The official instructons say to create a special env for it which is also fine. Either way you may want or need to do the kernel install steps below so that you can have them in other envs too later if needed, and then following this whole approach is a good way to check that anyway:
conda create -n "cling" python=3.12.8 # or whatever version
conda activate cling
jupyter kernelspec install ~/.conda/envs/cling/share/jupyter/kernels/xcpp11 --sys-prefix
jupyter kernelspec install ~/.conda/envs/cling/share/jupyter/kernels/xcpp14 --sys-prefix
jupyter kernelspec install ~/.conda/envs/cling/share/jupyter/kernels/xcpp17 --sys-prefix
conda activate <your-working-env>
jupyter kernelspec list # to see if it worked
The jupyter kernelspec install will make a kernel installation available across all envs.
Using JupyterLab with SoS¶
(Or any Jupyter Notebook really, including VS code)¶
And then run it all:
jupyter lab
Make a new notebook. Select the SoS kernel (In JL, upper right, near hamburger, or Kernel->Change Kernel menu tab, similar in VS Code)
Then in cells use
%use <kernelname>
to switch lanaguages.
the %use statement MUST be the first line and the kernel name must be spelled right
This setting should (I think) hold until another cell (that your run) changes it.

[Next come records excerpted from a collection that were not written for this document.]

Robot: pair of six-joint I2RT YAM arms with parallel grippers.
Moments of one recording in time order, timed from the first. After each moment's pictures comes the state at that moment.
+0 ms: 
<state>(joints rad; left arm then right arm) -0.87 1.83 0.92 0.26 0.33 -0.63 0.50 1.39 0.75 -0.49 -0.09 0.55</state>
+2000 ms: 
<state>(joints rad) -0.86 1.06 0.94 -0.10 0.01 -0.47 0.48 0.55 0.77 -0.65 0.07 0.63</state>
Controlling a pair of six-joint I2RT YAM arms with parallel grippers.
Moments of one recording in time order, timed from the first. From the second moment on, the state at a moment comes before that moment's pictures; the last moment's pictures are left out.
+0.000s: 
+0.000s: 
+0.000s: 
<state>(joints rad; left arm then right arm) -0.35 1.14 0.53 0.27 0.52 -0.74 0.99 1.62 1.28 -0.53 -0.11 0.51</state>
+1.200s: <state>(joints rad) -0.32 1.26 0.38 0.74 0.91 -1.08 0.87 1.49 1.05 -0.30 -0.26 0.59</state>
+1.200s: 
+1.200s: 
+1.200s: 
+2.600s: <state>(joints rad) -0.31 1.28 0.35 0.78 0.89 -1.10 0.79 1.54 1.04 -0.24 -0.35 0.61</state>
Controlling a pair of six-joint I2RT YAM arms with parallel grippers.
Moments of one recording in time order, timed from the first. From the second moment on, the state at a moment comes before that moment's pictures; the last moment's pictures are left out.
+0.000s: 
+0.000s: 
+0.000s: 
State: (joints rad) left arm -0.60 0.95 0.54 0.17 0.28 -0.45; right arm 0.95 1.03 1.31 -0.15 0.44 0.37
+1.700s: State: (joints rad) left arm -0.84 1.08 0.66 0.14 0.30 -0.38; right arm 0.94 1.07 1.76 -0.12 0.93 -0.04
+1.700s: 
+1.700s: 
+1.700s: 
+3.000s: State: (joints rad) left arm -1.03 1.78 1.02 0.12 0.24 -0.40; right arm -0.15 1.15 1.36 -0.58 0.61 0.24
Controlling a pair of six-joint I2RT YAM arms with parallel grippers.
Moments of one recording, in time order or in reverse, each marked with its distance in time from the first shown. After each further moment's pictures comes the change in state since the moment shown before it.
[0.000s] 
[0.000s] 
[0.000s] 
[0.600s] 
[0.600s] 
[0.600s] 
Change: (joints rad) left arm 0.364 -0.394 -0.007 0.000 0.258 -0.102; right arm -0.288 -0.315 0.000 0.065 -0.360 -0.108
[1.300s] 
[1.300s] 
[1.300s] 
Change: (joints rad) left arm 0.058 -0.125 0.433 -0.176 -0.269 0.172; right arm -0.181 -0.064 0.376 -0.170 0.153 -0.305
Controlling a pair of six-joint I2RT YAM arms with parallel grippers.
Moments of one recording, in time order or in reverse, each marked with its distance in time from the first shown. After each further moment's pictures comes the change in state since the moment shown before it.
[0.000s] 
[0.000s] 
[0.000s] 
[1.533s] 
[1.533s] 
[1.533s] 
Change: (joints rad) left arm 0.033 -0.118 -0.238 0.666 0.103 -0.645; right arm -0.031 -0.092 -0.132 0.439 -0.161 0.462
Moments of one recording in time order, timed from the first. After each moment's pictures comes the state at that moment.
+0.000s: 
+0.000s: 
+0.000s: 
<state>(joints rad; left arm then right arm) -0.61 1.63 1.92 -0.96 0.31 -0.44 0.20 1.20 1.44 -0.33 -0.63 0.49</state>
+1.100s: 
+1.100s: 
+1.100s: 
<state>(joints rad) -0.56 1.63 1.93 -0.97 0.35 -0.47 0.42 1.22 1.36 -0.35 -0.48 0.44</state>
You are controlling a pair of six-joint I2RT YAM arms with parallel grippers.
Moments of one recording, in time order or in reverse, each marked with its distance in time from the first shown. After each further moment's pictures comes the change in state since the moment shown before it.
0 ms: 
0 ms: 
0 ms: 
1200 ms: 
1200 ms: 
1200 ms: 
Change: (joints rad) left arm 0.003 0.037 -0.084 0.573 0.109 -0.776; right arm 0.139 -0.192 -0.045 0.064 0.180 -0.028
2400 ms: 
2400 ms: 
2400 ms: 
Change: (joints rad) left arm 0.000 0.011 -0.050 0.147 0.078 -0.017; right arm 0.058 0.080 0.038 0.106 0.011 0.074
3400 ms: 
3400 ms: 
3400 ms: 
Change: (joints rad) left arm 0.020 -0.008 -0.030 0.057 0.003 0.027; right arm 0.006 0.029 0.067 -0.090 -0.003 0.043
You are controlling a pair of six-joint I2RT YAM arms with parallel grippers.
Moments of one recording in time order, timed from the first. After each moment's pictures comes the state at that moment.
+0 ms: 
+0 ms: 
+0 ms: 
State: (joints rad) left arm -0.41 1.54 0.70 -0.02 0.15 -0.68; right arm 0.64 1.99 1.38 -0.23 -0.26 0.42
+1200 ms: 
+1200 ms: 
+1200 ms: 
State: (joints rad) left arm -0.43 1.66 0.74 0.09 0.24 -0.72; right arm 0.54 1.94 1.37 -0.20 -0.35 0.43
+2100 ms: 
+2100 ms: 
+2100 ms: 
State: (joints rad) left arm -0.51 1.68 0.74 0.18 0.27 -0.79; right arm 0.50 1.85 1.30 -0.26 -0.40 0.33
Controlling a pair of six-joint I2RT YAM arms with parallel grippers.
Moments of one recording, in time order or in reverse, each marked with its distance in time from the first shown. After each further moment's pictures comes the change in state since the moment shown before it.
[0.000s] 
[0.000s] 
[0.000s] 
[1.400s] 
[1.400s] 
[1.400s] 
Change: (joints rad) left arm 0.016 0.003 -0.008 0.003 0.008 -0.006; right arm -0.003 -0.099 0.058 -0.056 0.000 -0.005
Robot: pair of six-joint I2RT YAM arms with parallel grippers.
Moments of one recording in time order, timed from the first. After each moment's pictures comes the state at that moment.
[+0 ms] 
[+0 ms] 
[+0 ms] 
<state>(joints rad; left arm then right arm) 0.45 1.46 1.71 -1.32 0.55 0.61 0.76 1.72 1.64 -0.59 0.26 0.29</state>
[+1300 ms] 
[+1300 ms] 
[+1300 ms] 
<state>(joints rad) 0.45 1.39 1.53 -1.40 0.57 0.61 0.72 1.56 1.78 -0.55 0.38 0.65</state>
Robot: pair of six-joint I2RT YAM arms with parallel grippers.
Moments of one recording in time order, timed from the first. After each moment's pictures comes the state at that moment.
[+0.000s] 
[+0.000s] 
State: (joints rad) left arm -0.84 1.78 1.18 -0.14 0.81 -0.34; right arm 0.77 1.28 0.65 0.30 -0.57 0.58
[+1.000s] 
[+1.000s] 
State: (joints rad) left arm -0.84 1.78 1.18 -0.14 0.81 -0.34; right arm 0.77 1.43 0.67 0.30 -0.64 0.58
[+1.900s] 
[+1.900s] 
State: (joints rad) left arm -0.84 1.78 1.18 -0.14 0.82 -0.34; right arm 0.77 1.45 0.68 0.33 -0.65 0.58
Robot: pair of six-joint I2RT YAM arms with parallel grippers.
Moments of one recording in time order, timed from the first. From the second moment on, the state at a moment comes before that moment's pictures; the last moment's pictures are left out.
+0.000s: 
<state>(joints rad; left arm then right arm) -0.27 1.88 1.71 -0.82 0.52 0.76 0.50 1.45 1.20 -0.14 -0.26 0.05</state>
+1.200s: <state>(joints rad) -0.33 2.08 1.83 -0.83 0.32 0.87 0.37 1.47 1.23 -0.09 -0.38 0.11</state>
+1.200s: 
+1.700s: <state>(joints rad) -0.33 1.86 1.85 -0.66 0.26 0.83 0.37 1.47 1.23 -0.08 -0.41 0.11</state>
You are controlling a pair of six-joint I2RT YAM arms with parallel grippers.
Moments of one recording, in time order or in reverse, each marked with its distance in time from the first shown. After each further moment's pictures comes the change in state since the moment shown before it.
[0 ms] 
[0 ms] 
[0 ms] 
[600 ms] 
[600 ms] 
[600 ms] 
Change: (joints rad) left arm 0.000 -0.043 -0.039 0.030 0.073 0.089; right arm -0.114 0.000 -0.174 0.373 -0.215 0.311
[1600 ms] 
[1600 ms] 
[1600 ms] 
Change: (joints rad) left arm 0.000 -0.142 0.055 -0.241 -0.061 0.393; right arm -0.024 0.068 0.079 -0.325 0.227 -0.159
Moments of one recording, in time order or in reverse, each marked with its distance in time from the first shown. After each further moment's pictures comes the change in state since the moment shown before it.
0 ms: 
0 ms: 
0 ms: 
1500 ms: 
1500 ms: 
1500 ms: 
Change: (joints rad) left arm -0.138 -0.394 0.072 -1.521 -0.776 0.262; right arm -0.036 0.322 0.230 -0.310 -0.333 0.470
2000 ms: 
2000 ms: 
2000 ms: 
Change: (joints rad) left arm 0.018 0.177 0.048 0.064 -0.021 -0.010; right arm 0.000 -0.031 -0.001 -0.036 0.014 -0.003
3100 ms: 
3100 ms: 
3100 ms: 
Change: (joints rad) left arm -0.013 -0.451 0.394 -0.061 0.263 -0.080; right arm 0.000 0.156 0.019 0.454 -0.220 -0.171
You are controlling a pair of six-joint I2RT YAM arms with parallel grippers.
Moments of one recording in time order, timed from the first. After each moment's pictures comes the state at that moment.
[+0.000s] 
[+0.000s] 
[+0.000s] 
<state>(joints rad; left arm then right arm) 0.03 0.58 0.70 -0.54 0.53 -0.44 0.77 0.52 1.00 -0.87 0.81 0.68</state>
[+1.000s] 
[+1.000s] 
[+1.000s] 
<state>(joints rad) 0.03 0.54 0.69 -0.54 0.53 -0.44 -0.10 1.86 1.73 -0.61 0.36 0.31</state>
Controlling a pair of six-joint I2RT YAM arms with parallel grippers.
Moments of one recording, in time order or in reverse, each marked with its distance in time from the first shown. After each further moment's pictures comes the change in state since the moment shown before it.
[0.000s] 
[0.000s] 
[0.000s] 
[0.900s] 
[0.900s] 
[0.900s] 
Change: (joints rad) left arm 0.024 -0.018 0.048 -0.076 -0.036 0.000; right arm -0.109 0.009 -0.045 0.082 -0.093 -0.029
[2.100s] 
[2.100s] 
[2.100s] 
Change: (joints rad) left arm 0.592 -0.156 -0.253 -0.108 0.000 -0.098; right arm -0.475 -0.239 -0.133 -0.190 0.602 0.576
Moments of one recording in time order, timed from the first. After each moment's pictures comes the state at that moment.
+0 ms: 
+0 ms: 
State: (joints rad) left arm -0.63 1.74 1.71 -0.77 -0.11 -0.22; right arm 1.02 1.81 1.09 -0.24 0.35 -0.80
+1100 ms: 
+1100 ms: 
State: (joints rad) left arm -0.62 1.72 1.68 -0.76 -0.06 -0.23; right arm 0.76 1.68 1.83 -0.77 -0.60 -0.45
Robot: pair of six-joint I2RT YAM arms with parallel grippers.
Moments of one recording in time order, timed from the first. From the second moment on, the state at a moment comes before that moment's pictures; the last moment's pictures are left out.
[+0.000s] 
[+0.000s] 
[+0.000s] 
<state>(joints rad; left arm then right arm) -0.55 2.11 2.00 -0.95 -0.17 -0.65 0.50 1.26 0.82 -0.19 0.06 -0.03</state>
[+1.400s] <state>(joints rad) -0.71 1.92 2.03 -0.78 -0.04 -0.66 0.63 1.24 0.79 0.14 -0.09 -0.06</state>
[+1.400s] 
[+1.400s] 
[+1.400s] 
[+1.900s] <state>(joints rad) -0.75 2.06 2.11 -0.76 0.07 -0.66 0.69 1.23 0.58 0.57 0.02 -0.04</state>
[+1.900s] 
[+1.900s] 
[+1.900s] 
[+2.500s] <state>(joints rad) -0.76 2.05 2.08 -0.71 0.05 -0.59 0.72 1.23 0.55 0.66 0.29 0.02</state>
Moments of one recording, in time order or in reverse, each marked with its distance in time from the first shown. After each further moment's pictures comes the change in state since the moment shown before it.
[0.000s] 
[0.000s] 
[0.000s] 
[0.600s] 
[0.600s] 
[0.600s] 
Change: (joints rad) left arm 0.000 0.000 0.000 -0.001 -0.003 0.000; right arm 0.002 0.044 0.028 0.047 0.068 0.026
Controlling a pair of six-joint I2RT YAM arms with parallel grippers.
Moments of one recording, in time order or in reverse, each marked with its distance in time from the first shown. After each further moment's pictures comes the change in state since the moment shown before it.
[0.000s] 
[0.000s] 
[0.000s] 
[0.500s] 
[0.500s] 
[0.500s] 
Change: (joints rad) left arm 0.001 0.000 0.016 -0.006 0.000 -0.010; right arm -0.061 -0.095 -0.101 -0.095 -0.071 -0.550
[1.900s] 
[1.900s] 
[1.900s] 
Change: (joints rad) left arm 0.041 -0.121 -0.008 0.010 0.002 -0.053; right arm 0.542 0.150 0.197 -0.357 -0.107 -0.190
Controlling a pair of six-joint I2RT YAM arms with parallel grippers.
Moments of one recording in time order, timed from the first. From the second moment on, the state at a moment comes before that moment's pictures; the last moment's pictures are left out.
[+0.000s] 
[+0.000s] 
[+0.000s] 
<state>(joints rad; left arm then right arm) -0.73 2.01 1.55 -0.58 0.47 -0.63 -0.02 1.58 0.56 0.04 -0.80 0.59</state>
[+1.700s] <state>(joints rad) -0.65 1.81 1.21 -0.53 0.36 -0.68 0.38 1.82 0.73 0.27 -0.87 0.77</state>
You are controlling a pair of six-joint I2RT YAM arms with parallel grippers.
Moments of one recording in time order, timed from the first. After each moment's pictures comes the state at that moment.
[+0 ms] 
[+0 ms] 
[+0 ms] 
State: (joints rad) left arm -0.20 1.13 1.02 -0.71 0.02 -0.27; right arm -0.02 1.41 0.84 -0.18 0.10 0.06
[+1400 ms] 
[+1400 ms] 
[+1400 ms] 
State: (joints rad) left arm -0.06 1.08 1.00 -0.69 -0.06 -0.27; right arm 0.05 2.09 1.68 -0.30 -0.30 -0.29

To get behavior you are used to you want to use
%use python3
Once in python3 you can do things you're used to like
import ROOT
and then in another cell you can start with
%%cpp
to get your root cling interpretter with root paths setup. You stack magic commands on the first line:
%use python3
%%cpp
but you CANNOT have code between them:
%use python3
import ROOT
%%cpp
So you'll two cells to accomplish that.
However now you can do more. You can switch to bash:
%use bash
or
%use .net-csharp
or even
%use xcpp17
if you installed the xeus-cling kernel. Note that %%cpp is python kernel magic and work while outside of the python kernel. You need to restart the python kernel with
%use python3
At any time you can set the entire notebook back to the ipykernel and have things like normal, but kernel %use switching wont work then. The standard ipykernel %%cpp will.
Sos has many features that I don't know including transferring variables between cells and more. See the links above for more details.
Troubleshooting¶
With some conflicting installs I would sometimes get errors with conda, pip or jupyter about write permissions to the system conda install path. I solved it with this:
unset JUPYTER_PATH
unset PYTHONPATH
unset JUPYTER_CONFIG_DIR
and added it to my .bashrc. This seems harmless as they correct paths are found anyway.
More here: https://vatlab.github.io/sos-docs/doc/user_guide/multi_kernel_notebook.html
if you get a cryptic one line error about pkg_resources or something, check the kernel name spelling matches that from the kernelspec list.